Case Summaries
London Arbitration 19/18
“By a COA involving several voyages on amended Asbatankvoy terms, Owners' demurrage claims were subject to a 30-day documentary time-bar, running from the day after discharge completed, requiring supporting material to be sent "to Charterers". Owners sent documentation to brokers whose name appeared in a commission clause of the charters. The Tribunal found that those brokers were intermediated brokers whose principals were neither Owners nor Charterers and whose only duty was to pass on messages up and down the chartering chain. Owners could not therefore establish receipt of the documentation by Charterers in time and their claims were time barred.”
Bumi Armada Offshore Holdings and Anor v Tozzi SrI [2018]

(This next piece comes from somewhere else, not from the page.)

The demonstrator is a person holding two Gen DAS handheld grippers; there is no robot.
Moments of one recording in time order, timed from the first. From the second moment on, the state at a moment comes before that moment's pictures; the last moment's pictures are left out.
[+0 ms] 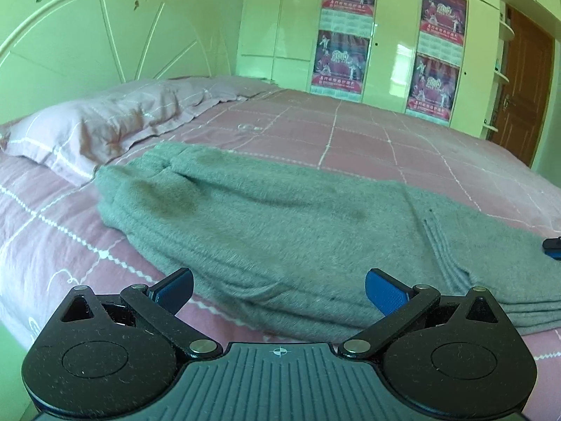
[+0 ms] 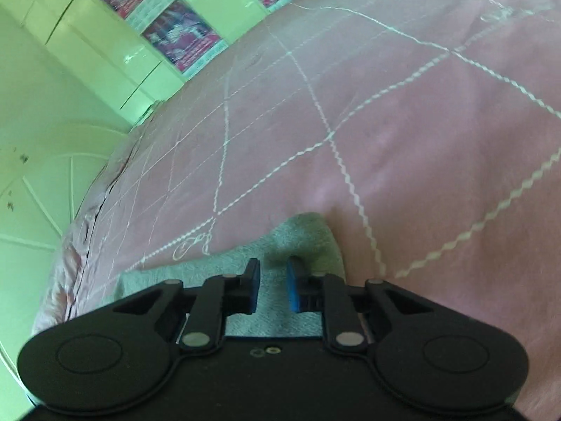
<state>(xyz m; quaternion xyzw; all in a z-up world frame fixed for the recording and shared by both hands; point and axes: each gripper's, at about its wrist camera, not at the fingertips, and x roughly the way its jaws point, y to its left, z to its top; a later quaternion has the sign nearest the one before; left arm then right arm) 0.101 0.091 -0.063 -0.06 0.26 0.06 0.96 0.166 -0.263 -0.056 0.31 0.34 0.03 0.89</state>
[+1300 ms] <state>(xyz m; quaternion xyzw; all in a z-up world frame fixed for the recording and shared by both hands) 0.129 0.174 -0.060 -0.14 0.28 0.14 0.94 0.128 -0.153 -0.021 0.09 0.33 0.09 0.94</state>
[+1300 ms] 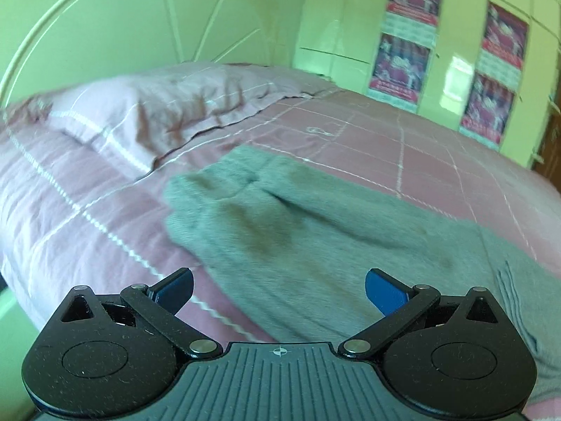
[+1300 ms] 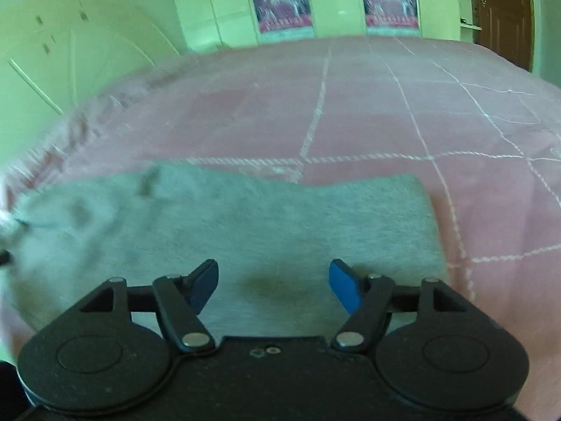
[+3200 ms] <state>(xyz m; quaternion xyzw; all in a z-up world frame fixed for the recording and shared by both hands) 0.188 -0.111 0.021 -0.08 0.21 -0.28 0.93 0.058 -0.348 -0.040 0.39 0.18 -0.05 0.90</state>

“Bumi Armada granted Tozzi a right of first refusal for certain works in a floating gas production and storage facility construction project; having awarded those works elsewhere, Bumi Armada said that the right was not binding as the minutes of meeting recording it (drawn up by Bumi Armada but signed by both parties) were expressed to be "subject to ...contract". The Court of Appeal found that the first refusal agreement had been concluded orally at the meeting and that on the facts, the minutes had no contractual effect and their "subject to contract" proviso was ineffective.”

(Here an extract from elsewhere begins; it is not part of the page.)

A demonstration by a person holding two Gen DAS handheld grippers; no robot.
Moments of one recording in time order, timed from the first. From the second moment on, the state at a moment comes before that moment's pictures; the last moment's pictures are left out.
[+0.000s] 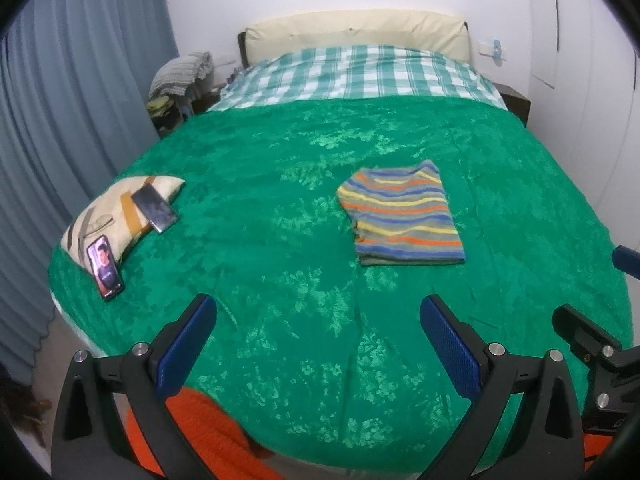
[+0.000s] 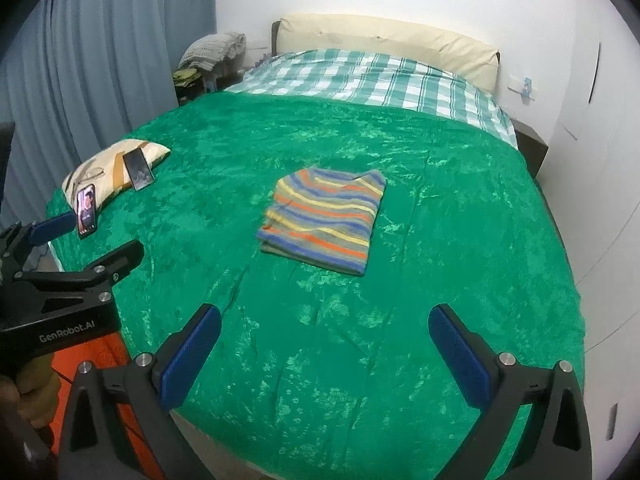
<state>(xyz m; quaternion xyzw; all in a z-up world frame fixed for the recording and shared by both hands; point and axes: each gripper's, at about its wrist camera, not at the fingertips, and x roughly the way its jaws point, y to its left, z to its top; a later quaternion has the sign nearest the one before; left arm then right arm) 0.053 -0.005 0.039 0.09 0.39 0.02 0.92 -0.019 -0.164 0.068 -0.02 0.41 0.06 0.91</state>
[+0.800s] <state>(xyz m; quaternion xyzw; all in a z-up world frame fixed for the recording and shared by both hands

Natwest Markets Plc v Stallion Eight Shipping Co. SA, (the ship MV ALKYON) [2018]
“The claimant bank had provided a loan for the purchase of a vessel; alleging default, it called in the loan and arrested the vessel as security for its claim. Owners sought release of the vessel unless the bank provided a cross-undertaking in damages. In an urgent but landmark ruling the Admiralty Court held that it had no jurisdiction to require such an undertaking.“
Sea Master Shipping Inc v Arab Bank (Switzerland) Ltd [2018]

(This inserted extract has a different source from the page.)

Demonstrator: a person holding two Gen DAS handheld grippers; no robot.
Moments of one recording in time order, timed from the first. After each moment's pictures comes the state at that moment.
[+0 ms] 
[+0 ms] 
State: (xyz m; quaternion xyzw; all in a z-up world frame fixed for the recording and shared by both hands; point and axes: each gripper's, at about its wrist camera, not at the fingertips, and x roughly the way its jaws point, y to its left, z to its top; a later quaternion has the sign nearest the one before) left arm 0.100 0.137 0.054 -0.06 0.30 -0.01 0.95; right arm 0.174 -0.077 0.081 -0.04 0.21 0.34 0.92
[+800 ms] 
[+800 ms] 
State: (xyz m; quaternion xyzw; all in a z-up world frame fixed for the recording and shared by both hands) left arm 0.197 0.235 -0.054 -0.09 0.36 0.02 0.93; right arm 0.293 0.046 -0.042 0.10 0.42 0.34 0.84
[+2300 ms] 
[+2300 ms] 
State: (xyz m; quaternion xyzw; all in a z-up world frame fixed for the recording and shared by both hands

“In a London arbitration involving a bank to whose order the bills of lading had been consigned, shipowners sought demurrage. The Court allowed shipowners' challenge to the Tribunal's ruling that the bank received rights but not liabilities under the bills so that claims against it were not arbitrable. The Court did not rule on the demurrage or the extent of liabilities, referring these issues back to the Tribunal.”
Shagang Shipping Company Ltd v HNA Group Company Ltd [2018]
“H, the guarantor of a long-term time charter, faced a USD68.Sm claim from S after charterers failed to perform. H argued that both charter and guarantee were unenforceable, being procured by bribery, evidenced by individuals' confessions. S said the confessions resulted from torture. All relevant parties and events were in the PRC. The 1st instance Judge found no bribery and that neither the confession nor torture evidence was reliable. The CA ruled that the Judge should first have decided upon the torture, so his finding on bribery was unsound. In the unusual circumstances, the matter was remitted to another 1st instance judge to consider the evidence afresh.”
Sixteenth Ocean GmbH & Co Kg v Societe Generale [2018]
“After the intervention of US sanctions, a USD35.5m shipbuilding loan concluded with IRISL subsidiaries was terminated and called in by the lenders. The sums due — including a 'termination amount' demanded on 9 June 2010 — were repaid by the subsidiaries on 14 December 2010 and irretrievably distributed between lenders by 5 January 2011. On 10 January 2017 the claimant subsidiary started proceedings alleging that the 'termination amount' was never due, having been paid under economic duress, and sought damages for breach of contract or in restitution. The Court held that any breach occurred on 9 June 2010 and any unjust enrichment between 14 December 2010 and 5 January 2011, so that on any view the 6-year Limitation Act period had expired. Nor could it be extended under s.32, economic duress not constituting 'fraud' and there being no deliberate concealment of the distribution.”